Efficiency of ANS Entropy Encoders

Asymmetric Numeral Systems (ANS) is a class of entropy encoders that had an immense impact on the data compression, substituting arithmetic and Huffman coding. It was studied by different authors but the precise asymptotics of its redundancy (in relation to the entropy) was not completely understood. We obtain optimal bounds for the redundancy of the tabled ANS (tANS), the most popular ANS variant. Given a sequence $a_1,a_2,\ldots,a_n$ of symbols from an alphabet $\{0,1,\ldots,\sigma-1\}$ such that each symbol $a$ occurs in it $f_a$ times and $n=2^r$, the tANS encoder using Duda's ``precise initialization'' to fill tANS tables transforms this sequence into a bit string of the following length (the frequencies are not included in the encoding): $\sum\limits_{a\in[0..\sigma)}f_a\cdot\log\frac{n}{f_a}+O(\sigma+r)$, where $O(\sigma+r)$ can be bounded by $\sigma\log e+r$. The $r$-bit term is an artifact indispensable to ANS; the rest incurs a redundancy of $O(\frac{\sigma}{n})$ bits per symbol. We complement this by examples showing that an $\Omega(\sigma+r)$ redundancy is necessary. We argue that similar examples exist for most adequate initialization methods for tANS. Thus, we refute Duda's conjecture that the redundancy is $O(\frac{\sigma}{n^2})$ bits per symbol. We also propose a variant of the range ANS (rANS), called rANS with fixed accuracy, parameterized by $k\ge 1$. In this variant the integer division, which is unavoidable in rANS, is performed only when its result belongs to $[2^k..2^{k+1})$. Therefore, the division can be computed by faster methods provided $k$ is small. We bound the redundancy for our rANS variant by $\frac{n}{2^k-1}\log e+r$.

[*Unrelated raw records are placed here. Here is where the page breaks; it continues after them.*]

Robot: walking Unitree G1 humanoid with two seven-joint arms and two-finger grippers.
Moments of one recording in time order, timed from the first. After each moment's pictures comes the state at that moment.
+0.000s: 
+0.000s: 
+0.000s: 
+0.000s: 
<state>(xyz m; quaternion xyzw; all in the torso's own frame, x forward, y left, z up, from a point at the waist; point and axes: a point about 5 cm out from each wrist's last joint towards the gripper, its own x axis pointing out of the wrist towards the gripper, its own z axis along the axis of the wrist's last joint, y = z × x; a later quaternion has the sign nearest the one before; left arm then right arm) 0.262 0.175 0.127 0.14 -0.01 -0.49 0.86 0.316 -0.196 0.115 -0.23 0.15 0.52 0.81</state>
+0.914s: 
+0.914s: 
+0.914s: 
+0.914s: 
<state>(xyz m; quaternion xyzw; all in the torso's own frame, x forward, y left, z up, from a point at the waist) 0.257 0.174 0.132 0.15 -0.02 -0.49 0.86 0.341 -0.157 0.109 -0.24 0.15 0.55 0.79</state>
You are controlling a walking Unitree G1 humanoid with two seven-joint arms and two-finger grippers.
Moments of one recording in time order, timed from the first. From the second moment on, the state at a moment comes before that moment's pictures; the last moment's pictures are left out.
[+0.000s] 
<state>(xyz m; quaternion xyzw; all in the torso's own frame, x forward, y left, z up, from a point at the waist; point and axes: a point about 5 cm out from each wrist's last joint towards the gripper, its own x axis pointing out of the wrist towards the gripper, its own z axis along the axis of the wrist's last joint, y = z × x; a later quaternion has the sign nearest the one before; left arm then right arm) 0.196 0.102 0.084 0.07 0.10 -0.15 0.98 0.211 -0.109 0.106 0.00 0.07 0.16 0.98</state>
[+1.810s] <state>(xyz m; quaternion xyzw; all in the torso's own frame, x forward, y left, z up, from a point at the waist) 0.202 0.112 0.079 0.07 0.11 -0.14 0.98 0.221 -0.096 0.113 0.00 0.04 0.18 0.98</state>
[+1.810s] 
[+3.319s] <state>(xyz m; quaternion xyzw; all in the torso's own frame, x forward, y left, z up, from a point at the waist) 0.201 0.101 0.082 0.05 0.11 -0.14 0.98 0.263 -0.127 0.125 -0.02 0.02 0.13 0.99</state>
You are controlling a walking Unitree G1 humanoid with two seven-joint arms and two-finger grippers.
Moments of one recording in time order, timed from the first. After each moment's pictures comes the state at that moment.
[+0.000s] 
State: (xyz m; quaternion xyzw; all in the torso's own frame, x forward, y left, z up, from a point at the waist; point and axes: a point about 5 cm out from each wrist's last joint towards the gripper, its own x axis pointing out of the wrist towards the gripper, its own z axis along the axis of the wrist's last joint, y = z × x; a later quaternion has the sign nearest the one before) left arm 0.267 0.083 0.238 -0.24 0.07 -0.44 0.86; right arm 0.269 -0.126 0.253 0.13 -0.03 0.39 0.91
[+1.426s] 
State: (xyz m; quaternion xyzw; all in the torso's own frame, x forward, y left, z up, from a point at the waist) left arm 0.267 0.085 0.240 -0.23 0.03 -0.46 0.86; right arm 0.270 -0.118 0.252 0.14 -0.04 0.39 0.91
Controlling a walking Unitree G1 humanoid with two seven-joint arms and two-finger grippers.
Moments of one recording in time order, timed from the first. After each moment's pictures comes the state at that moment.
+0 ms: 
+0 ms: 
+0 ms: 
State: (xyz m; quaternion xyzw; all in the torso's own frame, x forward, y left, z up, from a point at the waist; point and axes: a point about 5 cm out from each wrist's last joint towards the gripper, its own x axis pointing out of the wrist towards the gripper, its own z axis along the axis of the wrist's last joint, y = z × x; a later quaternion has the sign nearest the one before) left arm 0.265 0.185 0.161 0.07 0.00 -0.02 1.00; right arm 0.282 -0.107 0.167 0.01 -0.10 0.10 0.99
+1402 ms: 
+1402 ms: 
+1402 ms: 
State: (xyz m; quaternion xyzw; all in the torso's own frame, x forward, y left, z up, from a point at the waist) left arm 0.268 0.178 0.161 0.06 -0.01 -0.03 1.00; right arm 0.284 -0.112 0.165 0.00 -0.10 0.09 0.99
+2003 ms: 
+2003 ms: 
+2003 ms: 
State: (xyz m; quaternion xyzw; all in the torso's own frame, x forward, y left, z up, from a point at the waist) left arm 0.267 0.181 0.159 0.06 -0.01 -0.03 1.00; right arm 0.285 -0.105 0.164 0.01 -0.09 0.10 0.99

翻译：非对称数字系统（ANS）是一类对数据压缩领域产生重大影响的熵编码器，已取代算术编码和霍夫曼编码。不同学者对其进行了研究，但其冗余度（相对于熵）的精确渐近性质尚未被完全理解。本文针对最流行的ANS变体——表格化ANS（tANS）的冗余度获得了最优界。给定字母表{0,1,…,σ-1}上的符号序列a₁,a₂,…,aₙ（每个符号a出现fₐ次，且n=2ʳ），采用Duda“精确初始化”方法填充tANS表格的编码器将该序列转换为如下长度的比特串（编码中不包含频率信息）：∑_{a∈[0..σ)} fₐ·log(n/fₐ) + O(σ+r)，其中O(σ+r)可被σlog e + r界定。r比特项是ANS固有的必要特性；其余部分产生每符号O(σ/n)比特的冗余度。我们通过实例证明Ω(σ+r)的冗余度是必要的，从而补充了上述结论。论证表明类似实例存在于大多数合理的tANS初始化方法中。由此，我们否定了Duda关于冗余度为每符号O(σ/n²)比特的猜想。此外，我们提出一种区间ANS（rANS）的变体——固定精度rANS，其参数k≥1。该变体中仅当整数除法结果属于[2ᵏ..2ᵏ⁺¹)时才执行rANS必需的除法运算，因此当k较小时可通过更快方法计算除法。我们将该rANS变体的冗余度界定为(n/(2ᵏ-1))log e + r。